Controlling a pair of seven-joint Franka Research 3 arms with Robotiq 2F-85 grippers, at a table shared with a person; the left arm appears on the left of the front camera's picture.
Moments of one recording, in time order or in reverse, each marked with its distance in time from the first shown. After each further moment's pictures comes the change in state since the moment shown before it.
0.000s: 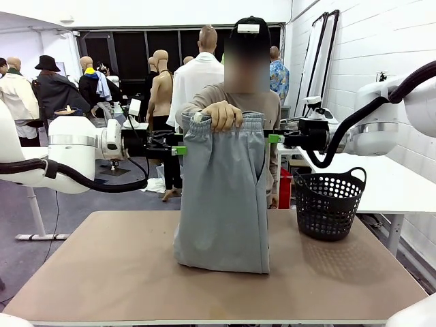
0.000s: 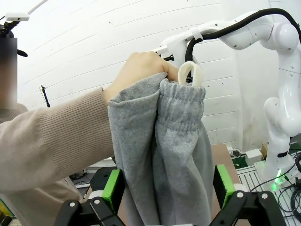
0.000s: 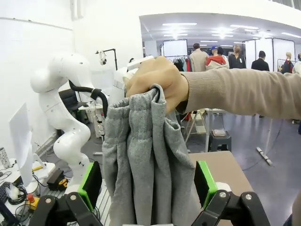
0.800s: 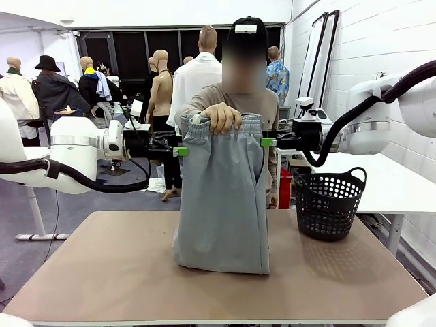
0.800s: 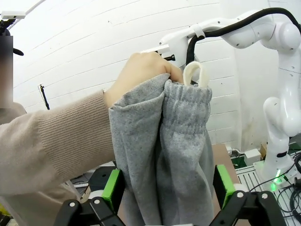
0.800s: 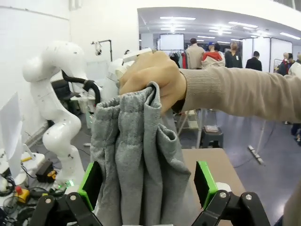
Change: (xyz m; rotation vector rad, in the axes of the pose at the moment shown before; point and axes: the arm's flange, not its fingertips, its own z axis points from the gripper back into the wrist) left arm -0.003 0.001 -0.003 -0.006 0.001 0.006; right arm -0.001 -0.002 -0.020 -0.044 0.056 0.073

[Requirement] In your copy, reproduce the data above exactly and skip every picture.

[Exercise output]
Controlling a pair of seven-joint Franka Research 3 arms with Robotiq 2F-85 grippers, at a table shared with a person; the left arm appears on the left of the front camera's picture.
Moments of one recording, in time order or in reverse, each marked with its distance in time from the first shown. After each further moment's pictures comes the change in state since the moment shown before it.
0.000s: 
0.000s: 
0.000s: 
0.800s: 
0.800s: 
0.800s: 
Change: (xyz m; rotation vector rad, in the axes of the pose at the moment shown before; point and axes: the arm's flange, not its fingertips, its own z axis points from the gripper back into the wrist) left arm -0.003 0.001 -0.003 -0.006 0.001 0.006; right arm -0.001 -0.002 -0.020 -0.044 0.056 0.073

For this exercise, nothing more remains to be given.